Further, the nature of high-stakes testing requires an obsession with test security that has led to the monitoring students’ social media accounts and contractual gag orders for teachers and schools. This leads to distrust and questions the company’s motives, which only serves to diminish Pearson’s brand and its bottom line.


Claim: Pearson suggests that it is filling a market for education in the developing world by supporting low-fee private schools.
Fact: Contrary to its statements, we believe that Pearson’s efforts in the “global south” to make education a commodity that can be bought and sold is a serious threat to democracy that will increase segregation and marginalization. These efforts are also a threat to creating larger markets for Pearson products. The public perceives education as a right, not a privilege, and there is a growing backlash in the developing and developed world against the privatization of education pursued by Pearson. Furthermore, there is weak evidence that low-fee private schools have any actual learning benefit for children in the developing world.
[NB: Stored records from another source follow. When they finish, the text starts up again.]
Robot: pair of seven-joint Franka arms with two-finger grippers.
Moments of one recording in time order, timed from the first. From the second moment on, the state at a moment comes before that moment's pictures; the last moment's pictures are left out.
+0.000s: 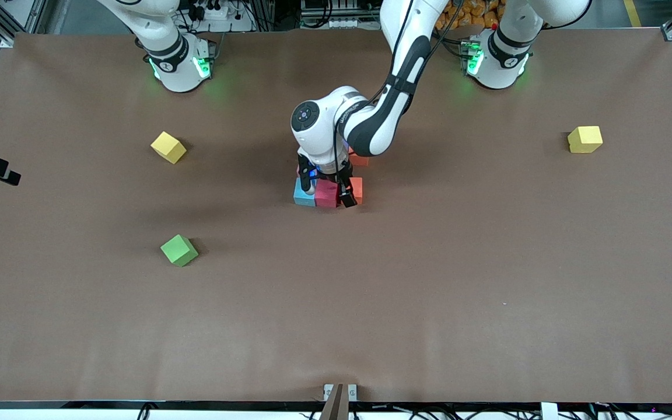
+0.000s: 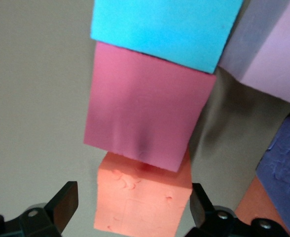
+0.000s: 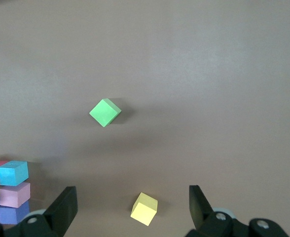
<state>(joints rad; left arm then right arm) -1.18 0.78 0.30 -1.53 0.04 2.12 0.45 -0.31 0.18 0.19 -1.34 0.05 1.48 -0.03</state>
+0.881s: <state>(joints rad) -1.18 0.63 0.33 -1.52 0.04 1.95 0.43 -0.31 0.18 0.19 -1.34 0.05 1.48 -0.02</state>
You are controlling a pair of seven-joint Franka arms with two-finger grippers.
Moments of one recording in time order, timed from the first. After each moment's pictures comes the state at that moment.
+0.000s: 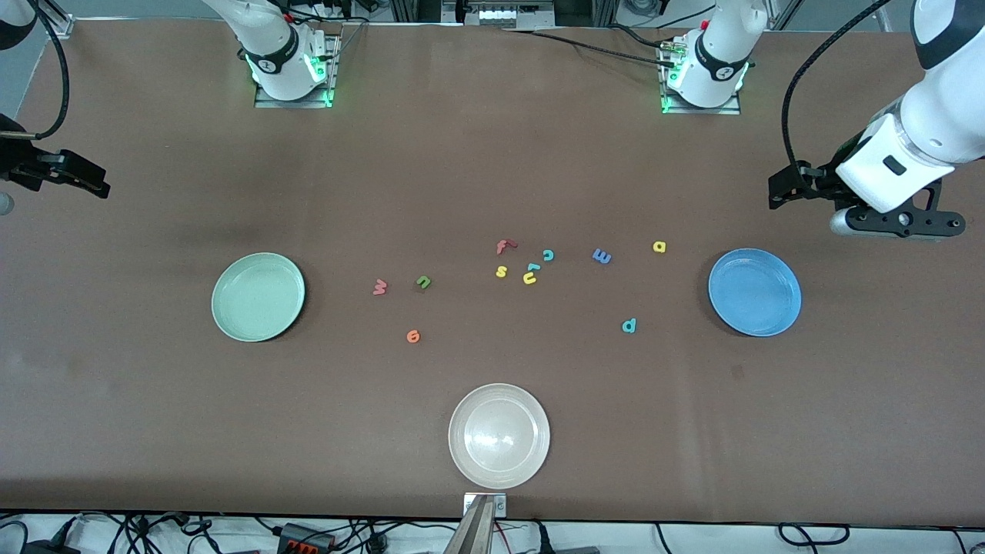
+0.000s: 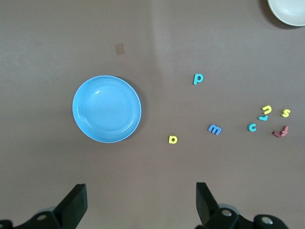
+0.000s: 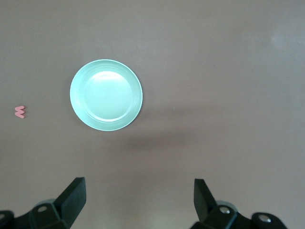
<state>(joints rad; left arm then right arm) 0.01 0.09 -0.15 -1.54 -0.02 1.53 -0.10 -0.01 -0.01 -0.07 -1.69 -0.08 1.62 0.00</state>
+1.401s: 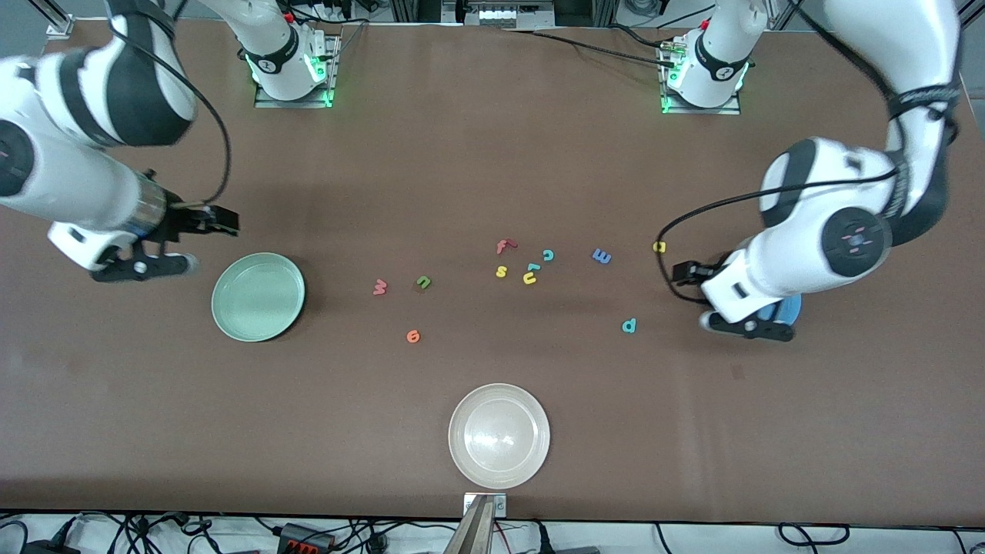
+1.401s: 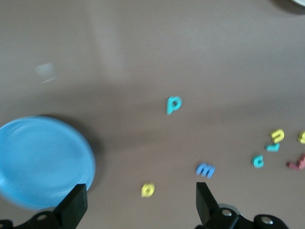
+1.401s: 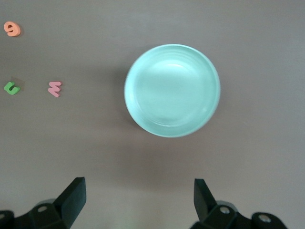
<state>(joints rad) -0.12 0.47 -0.16 -1.55 -0.02 1.87 -0.11 0.19 0.23 -0.04 -1.70 -0.01 1.73 0.00</state>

The Omega Schools in Ghana operate on a “pay as you learn” system in which parents must pay approximately 65 cents per day per child for school. This means low-income families in Ghana have to spend 25-40 percent of their income on daily fees to send one child to an Omega School. By supporting the expansion of low-fee private schooling and other competitive practices, Pearson is essentially ensuring that a large number of the world’s most vulnerable children have no hope for a free, high-quality education. As reported by Kishore Singh, a U.N. Special Rapporteur on the right to education, to the United Nations General Assembly in September 2014, “States should put an end to market-driven education reforms that provide subsidies to private education. They should not allow or promote low-cost private schools and the provision of school vouchers, nor should they allow for-profit institutions in education.”
By investing in low-fee private schools in Africa and Asia, we believe that Pearson is helping deny millions of citizens the free education they deserve. An urgent strategic turnaround is necessary to avoid the company becoming further entrenched as a global education pariah.